To respond to these persistent challenges, this paper presents a cloud-based, artificial intelligence–enabled framework for risk assessment and decision support in post-transplant patient management. The proposed system integrates cloud computing infrastructure, machine learning models, and a clinical knowledge base to analyze patient-reported symptoms and health data. Based on this analysis, the platform classifies patient risk levels and provides appropriate guidance, such as follow-up recommendations or medication-related advice. A simple and accessible web interface allows patients to receive clinical support without the need for frequent hospital visits, thereby reducing both travel burden and exposure to crowded healthcare environments.
To evaluate the practical usefulness of the system, a user survey was conducted with 100 kidney transplant recipients. The majority of participants reported that the platform was easy to use, helpful for routine health monitoring, and suitable for long-term adoption.
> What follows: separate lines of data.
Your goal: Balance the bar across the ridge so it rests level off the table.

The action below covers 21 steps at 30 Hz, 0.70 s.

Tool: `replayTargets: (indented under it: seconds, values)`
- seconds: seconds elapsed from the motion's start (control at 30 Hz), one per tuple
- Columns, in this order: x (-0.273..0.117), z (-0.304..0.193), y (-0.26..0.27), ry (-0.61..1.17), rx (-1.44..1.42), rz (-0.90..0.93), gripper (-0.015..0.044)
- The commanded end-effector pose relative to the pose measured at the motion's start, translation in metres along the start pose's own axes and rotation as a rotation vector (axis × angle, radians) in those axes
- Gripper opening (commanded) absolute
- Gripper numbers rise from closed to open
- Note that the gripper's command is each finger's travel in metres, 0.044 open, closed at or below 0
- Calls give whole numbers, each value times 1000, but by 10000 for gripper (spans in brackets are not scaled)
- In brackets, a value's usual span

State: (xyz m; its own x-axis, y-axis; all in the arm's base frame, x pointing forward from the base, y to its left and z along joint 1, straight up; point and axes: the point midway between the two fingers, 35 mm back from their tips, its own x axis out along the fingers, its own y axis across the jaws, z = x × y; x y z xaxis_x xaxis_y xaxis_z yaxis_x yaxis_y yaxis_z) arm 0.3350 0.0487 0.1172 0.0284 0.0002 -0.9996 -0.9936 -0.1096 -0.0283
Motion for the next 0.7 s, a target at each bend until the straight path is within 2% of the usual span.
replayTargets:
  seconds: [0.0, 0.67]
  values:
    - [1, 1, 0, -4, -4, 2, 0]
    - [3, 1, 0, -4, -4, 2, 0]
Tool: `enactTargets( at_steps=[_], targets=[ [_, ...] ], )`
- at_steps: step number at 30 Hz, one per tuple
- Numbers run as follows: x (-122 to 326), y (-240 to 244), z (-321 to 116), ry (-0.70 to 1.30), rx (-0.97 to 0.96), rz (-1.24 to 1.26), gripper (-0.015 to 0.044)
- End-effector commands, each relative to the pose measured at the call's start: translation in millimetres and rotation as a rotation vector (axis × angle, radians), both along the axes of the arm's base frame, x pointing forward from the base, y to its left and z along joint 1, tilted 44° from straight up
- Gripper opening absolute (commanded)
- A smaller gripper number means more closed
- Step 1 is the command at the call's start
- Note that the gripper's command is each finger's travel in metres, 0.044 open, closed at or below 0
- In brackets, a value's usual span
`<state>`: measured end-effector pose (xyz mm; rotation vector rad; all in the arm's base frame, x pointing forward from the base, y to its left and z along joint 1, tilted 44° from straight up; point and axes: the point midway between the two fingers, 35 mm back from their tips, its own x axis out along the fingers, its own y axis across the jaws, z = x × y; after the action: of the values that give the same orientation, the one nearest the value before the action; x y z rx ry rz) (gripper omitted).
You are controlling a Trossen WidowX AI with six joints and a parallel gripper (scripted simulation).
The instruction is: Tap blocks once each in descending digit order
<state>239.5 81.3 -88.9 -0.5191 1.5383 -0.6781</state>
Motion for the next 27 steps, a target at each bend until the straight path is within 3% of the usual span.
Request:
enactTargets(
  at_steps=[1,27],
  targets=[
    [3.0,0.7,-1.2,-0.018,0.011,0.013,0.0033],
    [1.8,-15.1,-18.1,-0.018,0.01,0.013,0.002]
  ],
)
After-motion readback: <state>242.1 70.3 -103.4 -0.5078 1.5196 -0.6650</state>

Users particularly valued the ability to receive timely guidance and reassurance without waiting for in-person appointments. The findings suggest that such an AI-driven cloud platform can play an important role in improving continuity of care, enhancing patient engagement, and supporting early identification of potential health issues.
Overall, this study demonstrates that intelligent, cloud-based healthcare systems can address ongoing gaps in post-transplant care delivery. By combining remote accessibility with automated risk assessment, the proposed framework offers a practical solution for strengthening patient support in both post-pandemic and resource-constrained healthcare settings.